Now even though I really enjoyed the US - it really surprised me - most of my favourite memories are from Eastern Europe. We hiked up a massive mountain range to the only Bosnian Village to survive the Balkan war and were just randomly taken in by a little family, fed and watered and given a bed for the night just because it was freezing outside. 

I met a group of guys in Turkey who were playing soccer on the beach in this little village called Adrasan and they asked me to play. When they found out where I was from they asked my to teach them how to play Rugby because they all dreamed of going to the Manilla 7's to play Rugby. So I stayed an extra couple of days there and we played rugby on the beach, drank beer and ate all the food their wives/girlfriends kept bringing down from home. 

We went to a grand sumo wrestling tournament in Tokyo and managed to sit right next to this super rich dude who started up some sort of illegal gambling ring right next to us. So he adopted me and my mate Allen as his new best friends, got us hammered on expensive whiskey, Saké and fed us food all day long while we sat there collecting his winnings. 

Those sort of experiences are the ones I'll dine on forever. For me, the majority of them occur when I'm slightly outside my comfort zone, where I don't speak the language and the culture is completely different to my norm. 

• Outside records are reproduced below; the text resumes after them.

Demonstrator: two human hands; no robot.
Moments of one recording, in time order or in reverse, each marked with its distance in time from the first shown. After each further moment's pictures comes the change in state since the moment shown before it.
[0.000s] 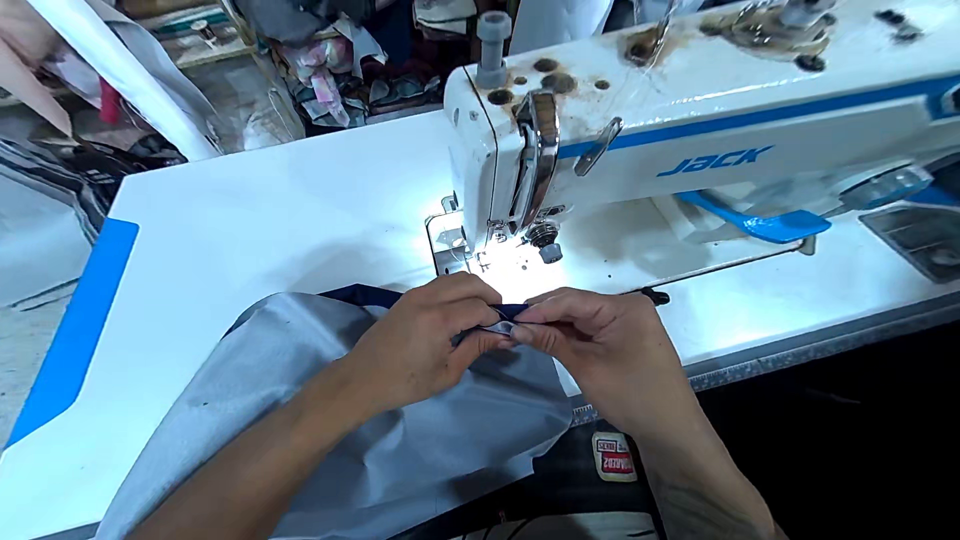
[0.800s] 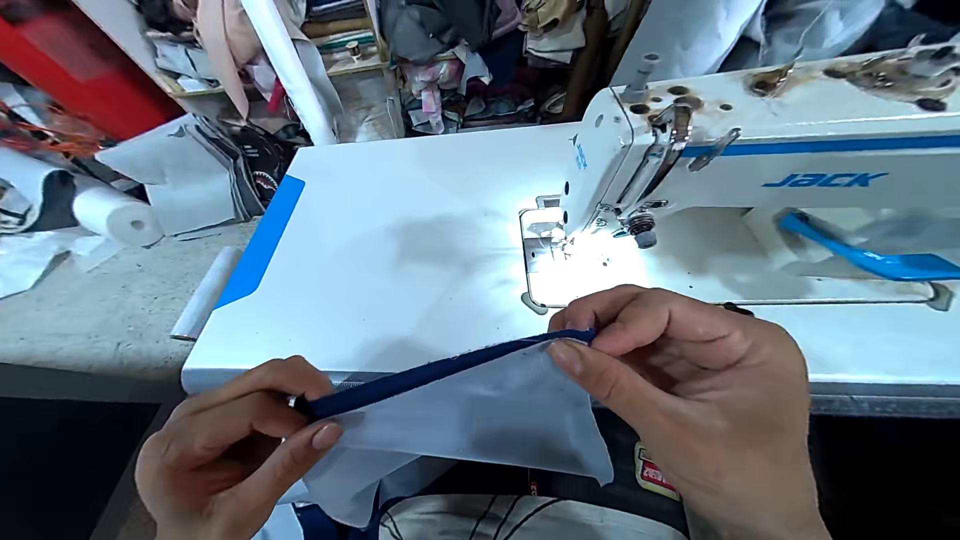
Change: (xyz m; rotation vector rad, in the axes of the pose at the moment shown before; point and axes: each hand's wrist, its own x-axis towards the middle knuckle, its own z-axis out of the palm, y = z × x) left_hand -0.209 0.116 -0.098 -0.099 0.576 -0.273; right_hand -0.034 -0.088 0.039 0.400 -0.135 -0.338
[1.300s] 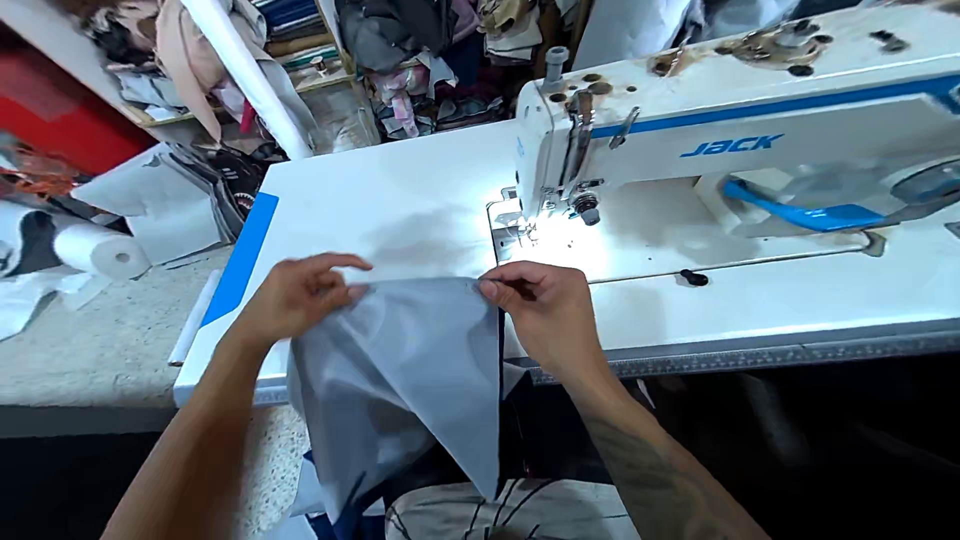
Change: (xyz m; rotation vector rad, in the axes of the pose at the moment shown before) left_hand 0.090 -0.109 -0.006 0.230 -0.439 -0.107; right_hand -0.004 0.081 0.012 -0.289 0.135 0.270
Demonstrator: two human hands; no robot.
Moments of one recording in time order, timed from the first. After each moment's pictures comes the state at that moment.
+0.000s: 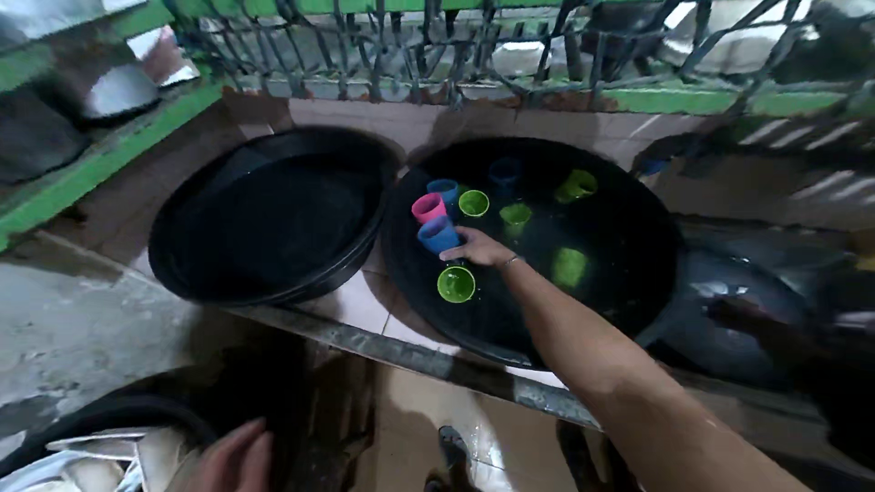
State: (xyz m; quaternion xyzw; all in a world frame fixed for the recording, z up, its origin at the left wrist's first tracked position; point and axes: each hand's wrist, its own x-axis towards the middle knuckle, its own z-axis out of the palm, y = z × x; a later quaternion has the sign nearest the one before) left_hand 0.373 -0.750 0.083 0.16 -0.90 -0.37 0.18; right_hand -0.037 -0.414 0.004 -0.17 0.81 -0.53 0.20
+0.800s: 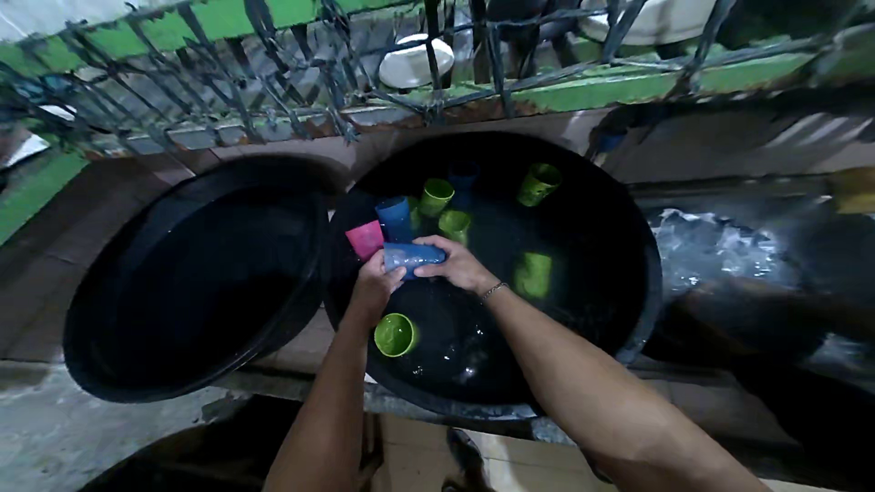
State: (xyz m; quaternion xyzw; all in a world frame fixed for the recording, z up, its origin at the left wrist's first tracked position) left_hand 0.005 -0.568 0.036 0.01 -0.73 -0.67 -0.11; right_hand -0.028 -0.369 -0.002 -0.11 0.70 -0.70 0.13
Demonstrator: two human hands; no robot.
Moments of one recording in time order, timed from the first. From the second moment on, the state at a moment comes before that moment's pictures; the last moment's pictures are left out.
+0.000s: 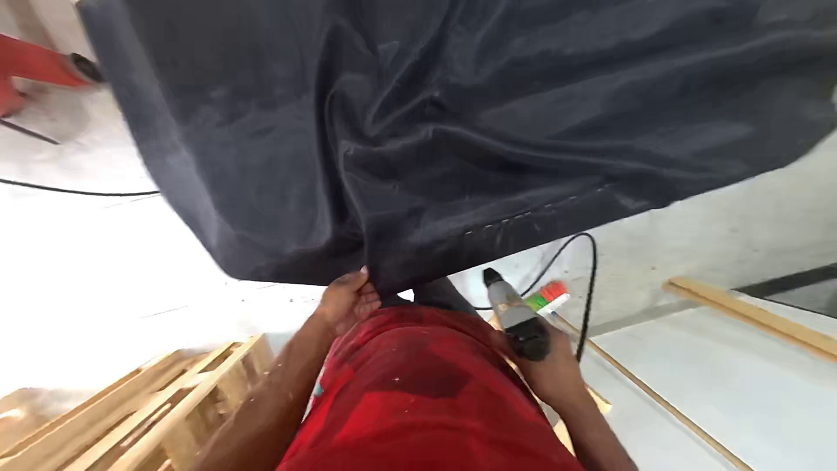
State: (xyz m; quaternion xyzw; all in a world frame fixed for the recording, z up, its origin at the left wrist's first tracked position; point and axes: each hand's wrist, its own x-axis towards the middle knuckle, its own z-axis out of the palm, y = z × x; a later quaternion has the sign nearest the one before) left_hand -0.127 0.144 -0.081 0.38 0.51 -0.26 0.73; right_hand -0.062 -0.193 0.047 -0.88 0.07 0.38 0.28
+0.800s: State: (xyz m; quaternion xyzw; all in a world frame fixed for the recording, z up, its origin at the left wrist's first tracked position) left_hand -0.120 0.109 -0.071 0.31 0.61 -0.11 0.73; right_hand -0.078 -0.197 0.042 -0.88 0.04 0.41 0.24
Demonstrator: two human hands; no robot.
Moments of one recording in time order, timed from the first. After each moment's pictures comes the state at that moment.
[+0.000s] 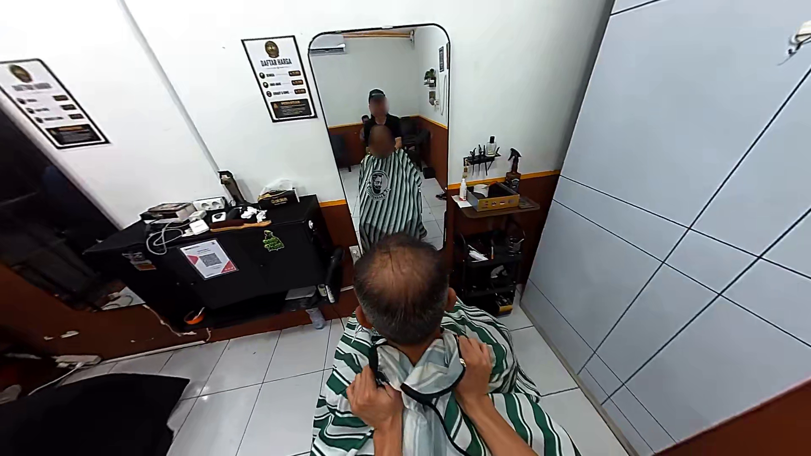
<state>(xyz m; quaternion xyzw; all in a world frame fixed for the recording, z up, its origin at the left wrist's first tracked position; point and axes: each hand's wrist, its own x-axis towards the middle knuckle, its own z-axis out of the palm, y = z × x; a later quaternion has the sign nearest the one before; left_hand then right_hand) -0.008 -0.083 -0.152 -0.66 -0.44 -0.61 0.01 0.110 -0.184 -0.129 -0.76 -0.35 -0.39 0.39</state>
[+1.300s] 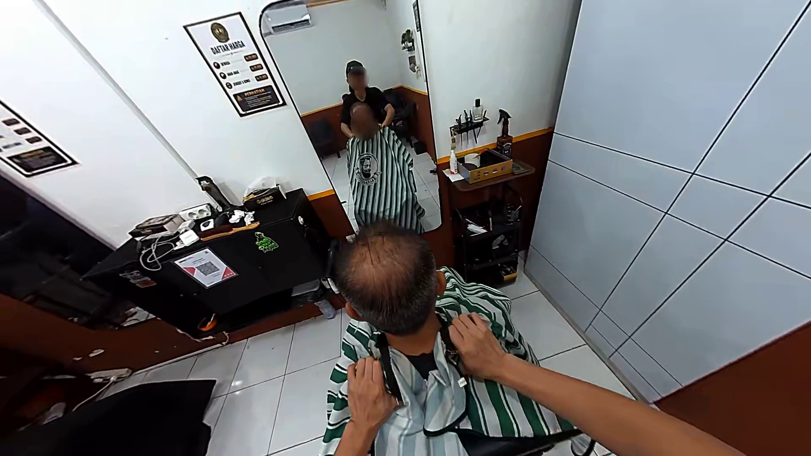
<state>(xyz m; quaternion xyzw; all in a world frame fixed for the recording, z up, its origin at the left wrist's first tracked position) -0.056 -0.043 -0.158 -0.87 -0.15 -0.44 0.15 0.165 -0.212 -0.134 -0.65 -0.64 -0.34 0.23</state>
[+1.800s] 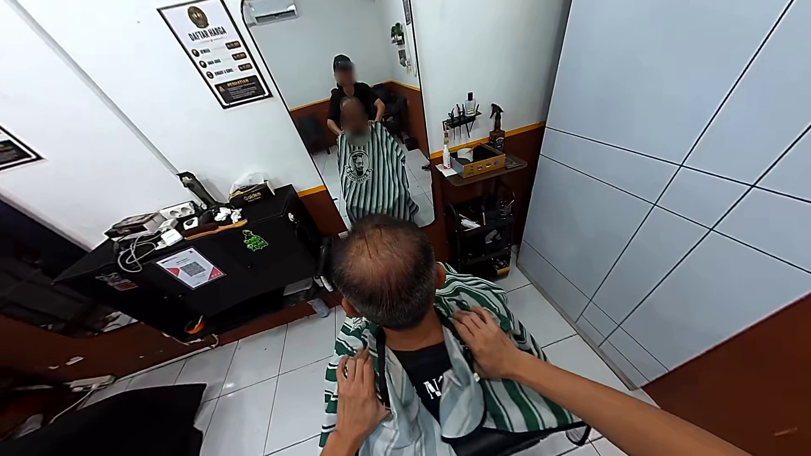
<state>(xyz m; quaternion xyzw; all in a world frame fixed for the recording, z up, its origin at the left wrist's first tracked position) -0.081 -0.024 -0.171 -0.92 -0.12 -0.37 0.09 0.173 -0.235 -0.149 -0.67 -0.66 -0.27 0.22</state>
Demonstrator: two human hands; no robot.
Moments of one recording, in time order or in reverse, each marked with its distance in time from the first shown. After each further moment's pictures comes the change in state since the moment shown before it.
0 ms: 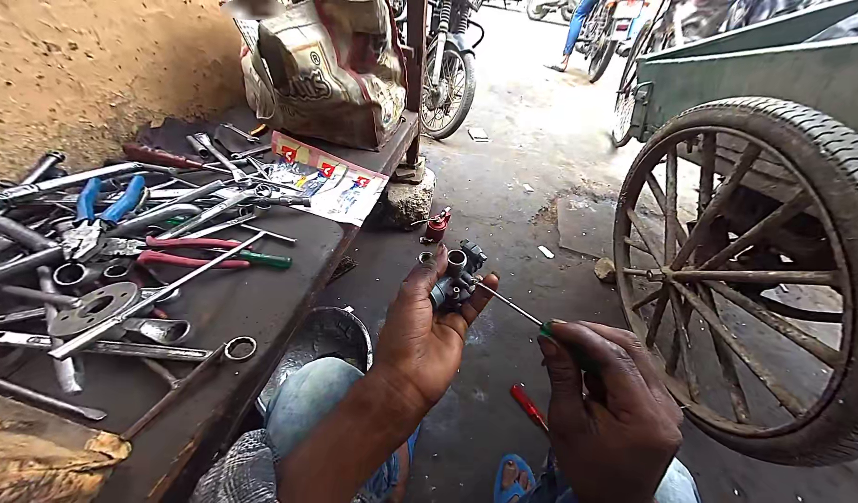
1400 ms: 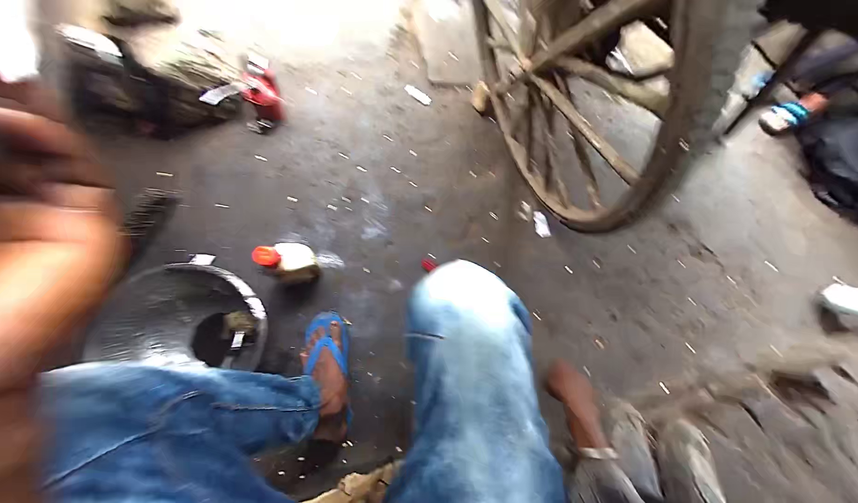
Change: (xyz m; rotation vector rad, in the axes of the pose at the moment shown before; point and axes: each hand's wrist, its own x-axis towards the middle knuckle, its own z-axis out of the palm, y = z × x) left_hand 0.082 0.049 -0.077 0.081 -0.470 -0.015; right_hand -0.333 0.178 -0.202 -0.907 -1.154 1.662
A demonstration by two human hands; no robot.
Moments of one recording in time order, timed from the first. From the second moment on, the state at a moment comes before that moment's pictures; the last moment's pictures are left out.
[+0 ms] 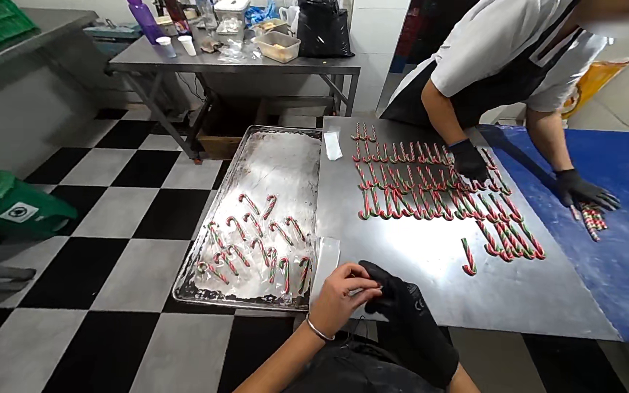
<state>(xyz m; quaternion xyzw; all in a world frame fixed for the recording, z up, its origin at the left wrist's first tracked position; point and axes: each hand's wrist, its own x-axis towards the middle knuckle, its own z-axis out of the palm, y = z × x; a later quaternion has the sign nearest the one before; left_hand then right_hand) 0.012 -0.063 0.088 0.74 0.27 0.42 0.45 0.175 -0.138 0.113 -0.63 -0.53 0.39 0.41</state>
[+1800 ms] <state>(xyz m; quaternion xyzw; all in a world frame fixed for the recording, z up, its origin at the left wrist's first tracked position) -0.012 0.035 -0.006 0.65 0.62 0.08 0.42 0.178 -0.031 0.023 -0.74 -0.41 0.28 0.45</state>
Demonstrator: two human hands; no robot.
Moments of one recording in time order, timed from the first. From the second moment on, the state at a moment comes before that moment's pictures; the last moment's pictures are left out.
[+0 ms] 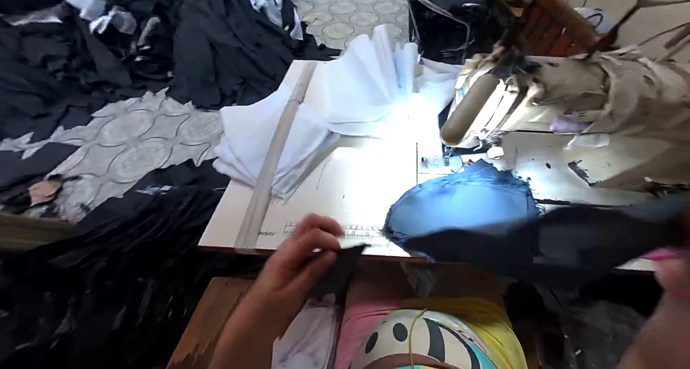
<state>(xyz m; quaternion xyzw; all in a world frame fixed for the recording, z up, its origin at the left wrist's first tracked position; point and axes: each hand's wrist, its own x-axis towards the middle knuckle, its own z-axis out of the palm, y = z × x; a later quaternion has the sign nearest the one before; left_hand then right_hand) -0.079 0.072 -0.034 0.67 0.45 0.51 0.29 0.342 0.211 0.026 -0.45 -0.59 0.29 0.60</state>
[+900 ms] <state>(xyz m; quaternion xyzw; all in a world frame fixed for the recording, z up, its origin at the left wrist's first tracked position) -0.030 0.067 -0.080 0.63 0.62 0.47 -0.01 0.173 0.202 -0.028 -0.28 -0.81 0.47 0.22</state>
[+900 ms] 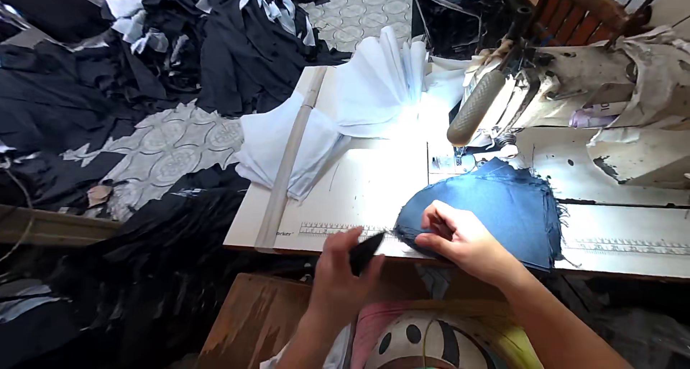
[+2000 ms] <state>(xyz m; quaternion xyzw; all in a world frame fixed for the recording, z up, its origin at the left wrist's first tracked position) -0.011 0.038 -0.125 0.67 0.53 0.30 0.42 0.239 0.167 0.044 -0.13 -0.76 0.37 0.52</state>
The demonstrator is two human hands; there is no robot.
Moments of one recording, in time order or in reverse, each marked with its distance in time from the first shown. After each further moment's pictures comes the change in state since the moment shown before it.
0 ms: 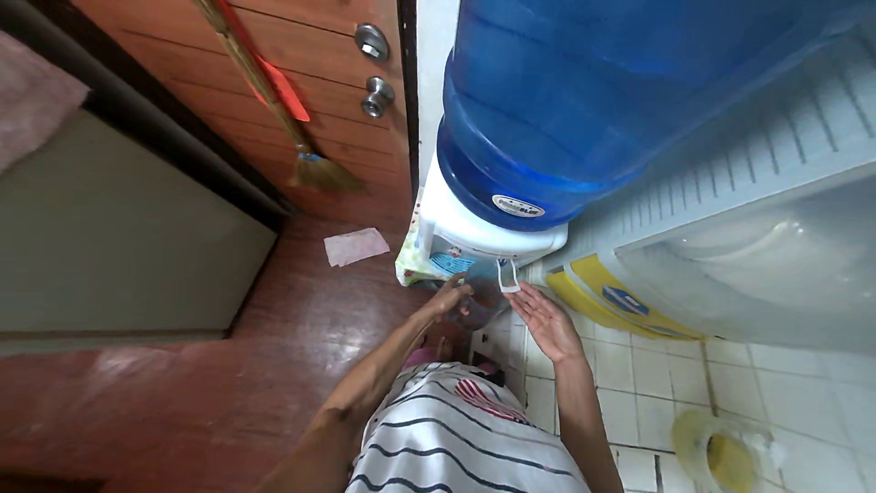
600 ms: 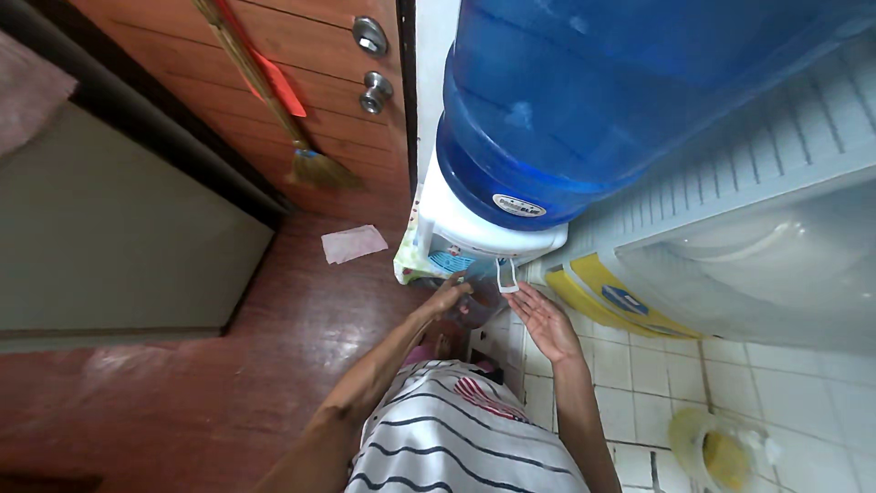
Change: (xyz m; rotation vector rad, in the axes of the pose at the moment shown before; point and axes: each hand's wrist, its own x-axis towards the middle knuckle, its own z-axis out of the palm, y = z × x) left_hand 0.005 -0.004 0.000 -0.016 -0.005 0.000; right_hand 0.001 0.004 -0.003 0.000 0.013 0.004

So yeah, travel - it's eye opening. Money's no good to you when you're dead. :thumbsup:

/end rant


----------



## ETM (Aug 11, 2009)

Like ^^^^^^^^^


----------



## hender214 (Jan 25, 2014)

Cheers theres some awesome replies on this thread. I really want to go to Japan ive had a fascination with the place for as long as I can remember after my dad worked out there for a few months. The only issue is we will only be doing 10 days and I think I need more time for japan I would want to do more than just board.


----------



## atr3yu (Feb 15, 2012)

Argo said:


> Revelstoke or Nelson area in Central/Eastern BC....
> 
> Japan is on my bucket list but so where the above, I went to them and they were great places. We were there in April, March would have been better.


If you come back to Nelson hit me up! 

I have never been to whistler but interior bc has epic mountains. March can exploded here... two seasons ago we had 351cm in march, it was stupid deep.


----------